= Dimming the lights on Broadway =

At Broadway theatres in New York City, deaths of major figures in the world of theatre are often acknowledged by dimming the lights on the marquees. It is a coordinated tribute which usually lasts for one minute, shortly before the start of the evening performances.

The first documented occurrence was in 1952, after the death of actress Gertrude Lawrence, though the house lights inside the theater were dimmed. The practice was initially very rare and was repeated only twice in the following quarter-century: for Oscar Hammerstein II in 1960 (involving the dimming of marquee lights, which became the standard practice) and Alfred Lunt in 1977. However, by the 21st century, it became a relatively common form of tribute, occurring multiple times a year.

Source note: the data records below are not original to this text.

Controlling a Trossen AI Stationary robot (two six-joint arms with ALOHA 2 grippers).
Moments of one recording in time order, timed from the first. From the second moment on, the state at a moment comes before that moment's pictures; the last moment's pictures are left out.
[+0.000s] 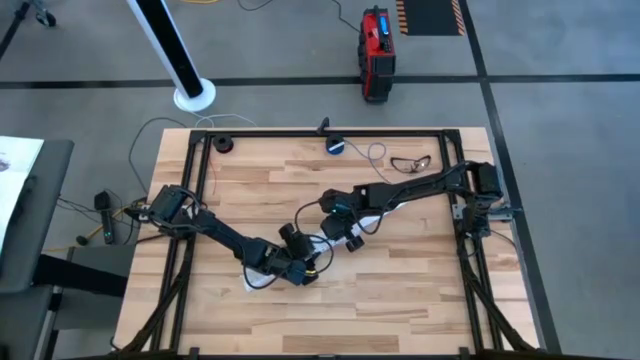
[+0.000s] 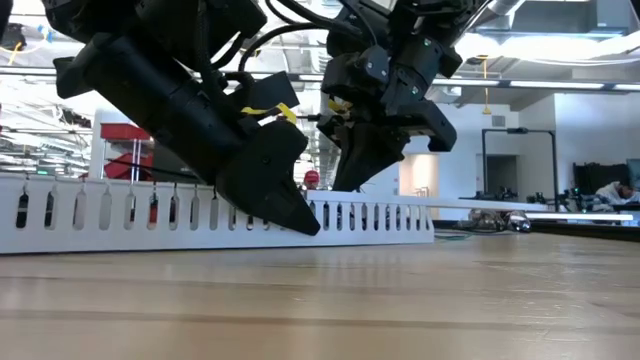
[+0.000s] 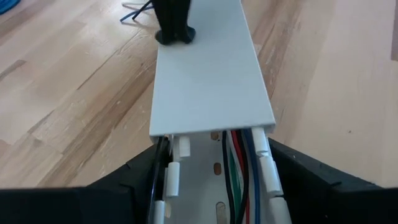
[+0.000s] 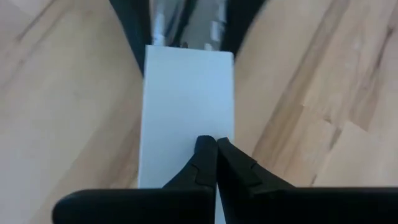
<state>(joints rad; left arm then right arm) -0.38 1.92 0.91 0.12 -0.74 -0.59 -0.02 1.88 1.22 -0.35 -0.17 -0.58</state>
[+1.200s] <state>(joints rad) -0.35 1.92 0.91 0.13 -0.57 -0.74 0.01 1.89 1.22 -0.37 -0.20 -0.49</state>
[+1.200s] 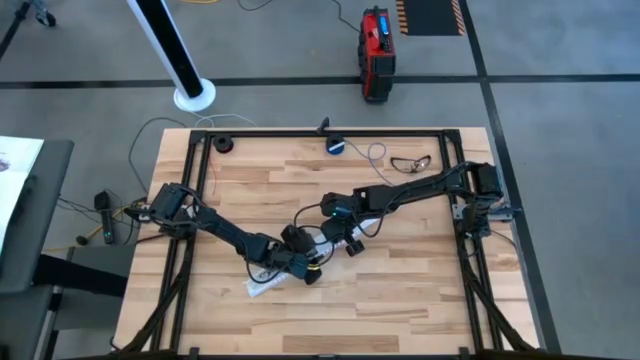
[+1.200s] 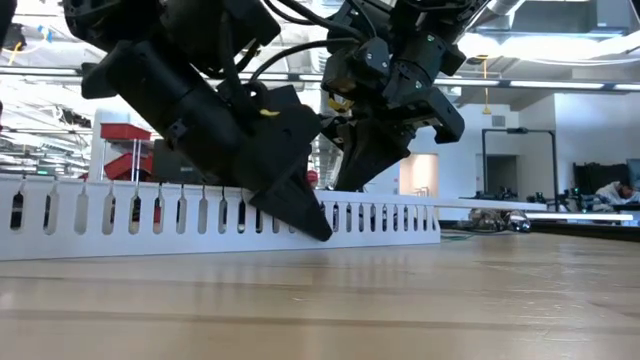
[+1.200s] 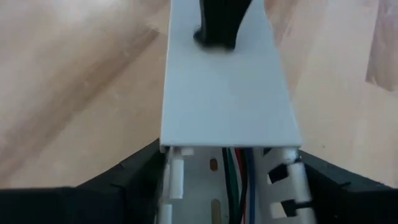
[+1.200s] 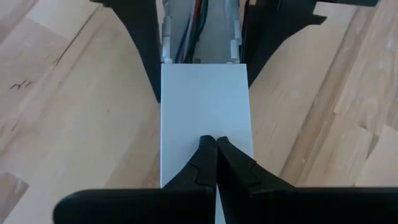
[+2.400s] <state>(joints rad) -0.53 1.93 1.00 -0.13 -0.93 -1.06 0.00 1.89 1.22 -0.38 -0.21 -0.48</state>
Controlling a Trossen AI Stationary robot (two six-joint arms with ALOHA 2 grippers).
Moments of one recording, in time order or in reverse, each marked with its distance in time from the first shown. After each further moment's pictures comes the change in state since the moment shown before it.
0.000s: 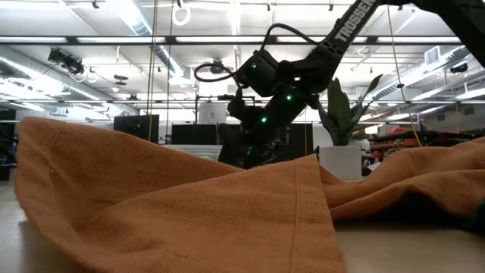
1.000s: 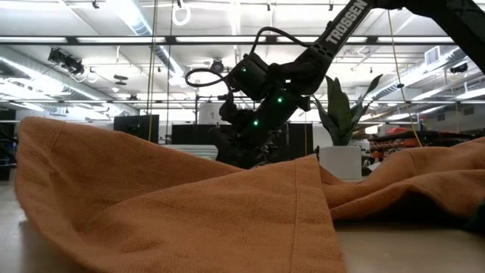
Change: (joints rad) left arm 0.000 0.001 0.000 -0.004 0.000 0.000; right arm 0.002 0.060 0.088 -0.065 -0.014 -0.001
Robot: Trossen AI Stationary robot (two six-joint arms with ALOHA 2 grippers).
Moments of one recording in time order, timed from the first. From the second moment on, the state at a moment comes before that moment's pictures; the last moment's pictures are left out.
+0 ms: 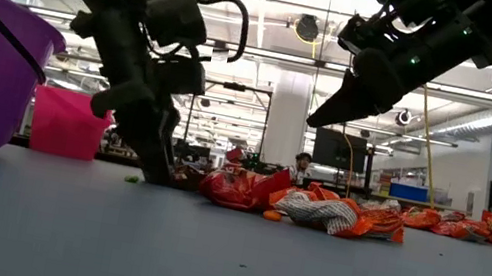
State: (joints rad) left arm 0.08 1.63 0.71 -0.06 0.02 0.10; right arm 0.01 1.43 0.74 0.03 0.31 0.07
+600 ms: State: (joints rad) left arm 0.03 1.54 0.90 -0.42 0.01 0.04; right arm 0.01 1.43 0.74 0.03 0.21 0.06
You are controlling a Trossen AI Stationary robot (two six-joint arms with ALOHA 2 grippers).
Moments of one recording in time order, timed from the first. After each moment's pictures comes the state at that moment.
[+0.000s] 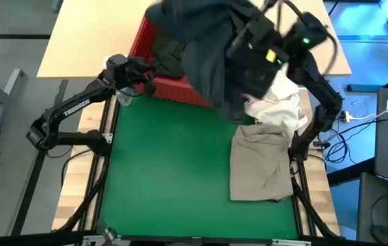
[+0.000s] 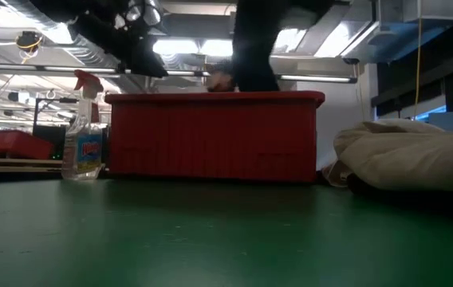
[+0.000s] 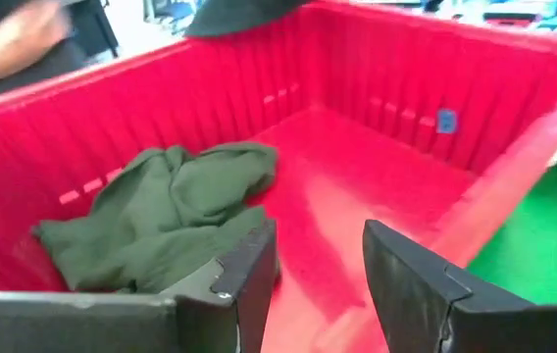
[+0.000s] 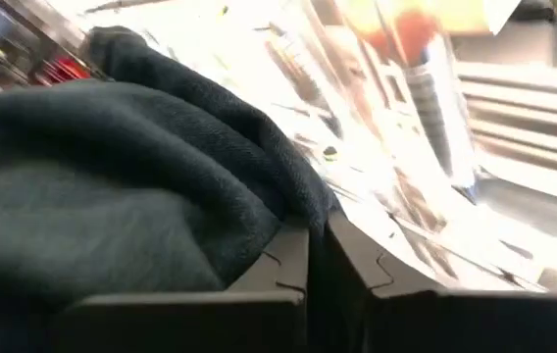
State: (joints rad) left arm 0.89 1.12 0.88 -0.09 0.14 0.19; right arm -0.34 1.68 2.35 -0.18 0.13 -0.79
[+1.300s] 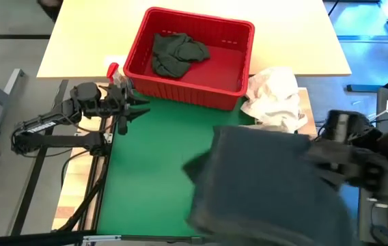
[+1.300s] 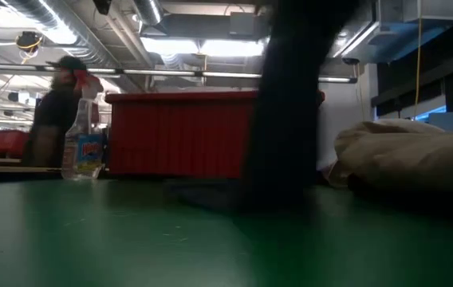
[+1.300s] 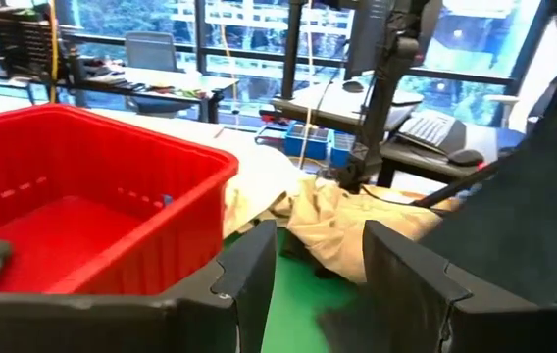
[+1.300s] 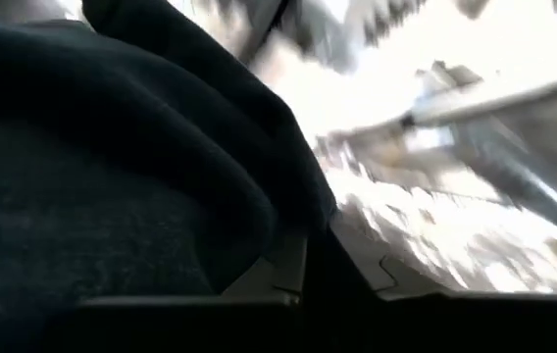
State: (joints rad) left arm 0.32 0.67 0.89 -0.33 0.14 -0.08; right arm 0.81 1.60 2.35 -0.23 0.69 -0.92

The Broadway League's Committee of Theatre Owners decide who will receive the tribute. While most honorees directly worked in theatre, others who have had the lights dimmed for them have included journalists, talent agents, and businesspeople whose work was variously involved with Broadway. Some decisions have proven controversial; choices not to dim the lights for certain figures, or to only dim the lights at select theaters, have caused backlash which occasionally lead the committee to revise its decisions. Actors' Equity has publicly opposed tributes which involve only some theatres, and in 2024, following a series of controversies over "partial" dimming tributes, the Committee of Theatre Owners said they would review their policies regarding the matter.